◆ **TASK GOAL**
Return exactly these lines and no others: the one containing "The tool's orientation" and all that follow it to the end of the listing below.

◆ **STORED DATA**
==============================
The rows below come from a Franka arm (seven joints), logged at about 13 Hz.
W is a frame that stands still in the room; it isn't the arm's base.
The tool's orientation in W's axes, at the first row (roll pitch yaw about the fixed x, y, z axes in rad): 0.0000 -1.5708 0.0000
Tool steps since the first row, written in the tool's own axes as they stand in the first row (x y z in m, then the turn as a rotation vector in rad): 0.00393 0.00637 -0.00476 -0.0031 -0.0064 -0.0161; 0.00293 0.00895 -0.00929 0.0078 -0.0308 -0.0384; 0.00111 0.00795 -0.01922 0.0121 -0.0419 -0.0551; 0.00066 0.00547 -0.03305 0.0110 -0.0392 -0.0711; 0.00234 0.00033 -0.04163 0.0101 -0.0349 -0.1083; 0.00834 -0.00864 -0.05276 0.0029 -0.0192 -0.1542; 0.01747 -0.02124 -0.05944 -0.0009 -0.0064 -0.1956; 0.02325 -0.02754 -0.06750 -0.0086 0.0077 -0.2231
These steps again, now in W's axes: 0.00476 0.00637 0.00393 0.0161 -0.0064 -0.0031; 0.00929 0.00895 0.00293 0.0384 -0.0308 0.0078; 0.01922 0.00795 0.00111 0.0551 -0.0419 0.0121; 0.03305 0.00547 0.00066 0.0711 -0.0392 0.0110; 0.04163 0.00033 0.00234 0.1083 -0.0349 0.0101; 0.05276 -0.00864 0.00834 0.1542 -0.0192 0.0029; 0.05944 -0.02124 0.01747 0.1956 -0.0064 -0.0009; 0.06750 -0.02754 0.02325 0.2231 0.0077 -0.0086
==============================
◆ **OUTPUT OF THE TASK**
The tool's orientation in W's axes, at the first row (roll pitch yaw about the fixed x, y, z axes in rad): 0.0000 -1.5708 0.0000
Tool steps since the first row, written in the tool's own axes as they stand in the first row (x y z in m, then the turn as a rotation vector in rad): 0.00393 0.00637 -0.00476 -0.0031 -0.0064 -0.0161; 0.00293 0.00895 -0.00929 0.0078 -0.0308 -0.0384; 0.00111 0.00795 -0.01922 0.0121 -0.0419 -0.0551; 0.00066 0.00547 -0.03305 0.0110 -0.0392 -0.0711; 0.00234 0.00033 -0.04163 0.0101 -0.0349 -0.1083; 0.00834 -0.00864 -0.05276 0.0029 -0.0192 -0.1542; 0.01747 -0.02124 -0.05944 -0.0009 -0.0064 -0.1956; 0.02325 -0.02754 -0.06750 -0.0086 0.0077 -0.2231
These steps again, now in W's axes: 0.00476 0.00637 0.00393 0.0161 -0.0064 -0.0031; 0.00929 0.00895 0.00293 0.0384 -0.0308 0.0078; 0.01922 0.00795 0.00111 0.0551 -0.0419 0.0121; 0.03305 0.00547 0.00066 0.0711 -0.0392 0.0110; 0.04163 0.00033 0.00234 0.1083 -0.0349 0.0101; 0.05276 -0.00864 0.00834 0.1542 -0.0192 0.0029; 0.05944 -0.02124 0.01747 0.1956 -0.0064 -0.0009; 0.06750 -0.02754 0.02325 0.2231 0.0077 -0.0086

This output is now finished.